5 New York City Dance Companies, Brought Together
Members from all five dance companies: Alvin Ailey American Dance Theater, American Ballet Theater, Ballet Hispánico, Dance Theater of Harlem, and New York City Ballet.
Photo: Dan Jackson
Last night, for the first time in dance history, five New York City dance companies — Alvin Ailey American Dance Theater, American Ballet Theater, Ballet Hispánico, Dance Theater of Harlem, and New York City Ballet — were brought together on the same stage at Damrosch Park. The best part? They’d finished rehearsing that same night.
As choreographer Annabelle Lopez Ochoa tells it, the 14 participating dancers only finished rehearsals that evening because it was the sole time they could get all of them in the same place. (Talk about nerve-racking.) The performance featured all the dancers in tutus and was an exhilarating mash-up of different dance forms set to the Funky Lowlives remix of Dizzy Gillespie’s “Manteca”

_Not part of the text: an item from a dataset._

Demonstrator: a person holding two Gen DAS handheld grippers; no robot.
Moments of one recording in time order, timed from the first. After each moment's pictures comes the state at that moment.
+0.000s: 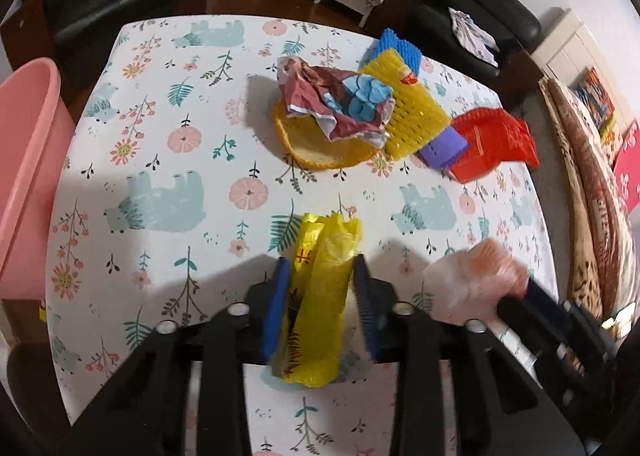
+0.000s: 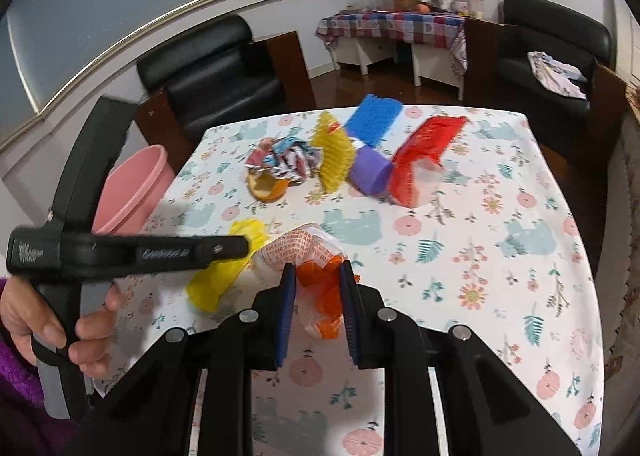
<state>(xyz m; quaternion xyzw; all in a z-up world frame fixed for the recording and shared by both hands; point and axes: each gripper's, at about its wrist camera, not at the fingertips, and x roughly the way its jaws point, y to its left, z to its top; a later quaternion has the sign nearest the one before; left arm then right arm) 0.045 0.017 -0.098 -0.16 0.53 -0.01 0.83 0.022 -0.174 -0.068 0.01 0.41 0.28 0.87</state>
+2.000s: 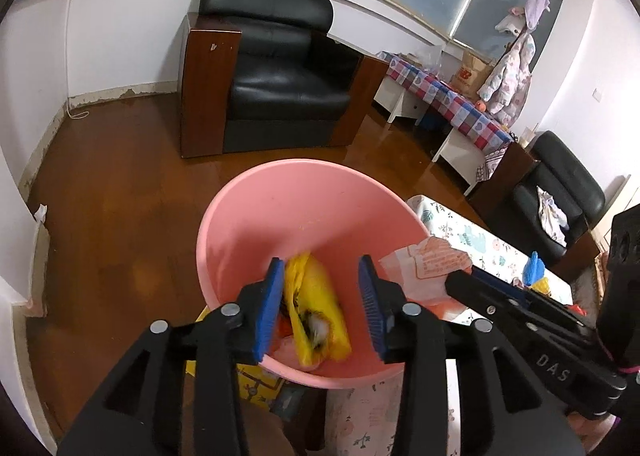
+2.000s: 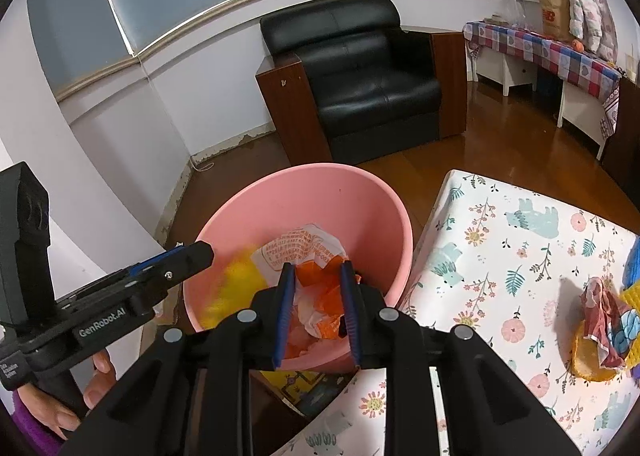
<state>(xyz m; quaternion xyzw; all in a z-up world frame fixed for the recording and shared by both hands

The 14 dancers from five dance companies together onstage.
Photo: Erin Baiano
The decision to bring performance back to Lincoln Center’s BAAND Dance Festival was part of chief artistic officer Shanta Thake’s vision for the performing-arts center, and it was sponsored by Chanel. (Fun fact: Gabrielle Chanel made costumes in the 1920s for Jean Cocteau-Bronislava Nijinska ballet Le Train Bleu, which changed the look for ballerinas at the time.)
“It’s a celebration of the human form,” said Thake. “To see that onstage is so powerful.”
The shows, which continue through Saturday, August 13, are free and open to the public; you just have to wait in line (which, last night, stood under a storm. Luckily, the show did go on).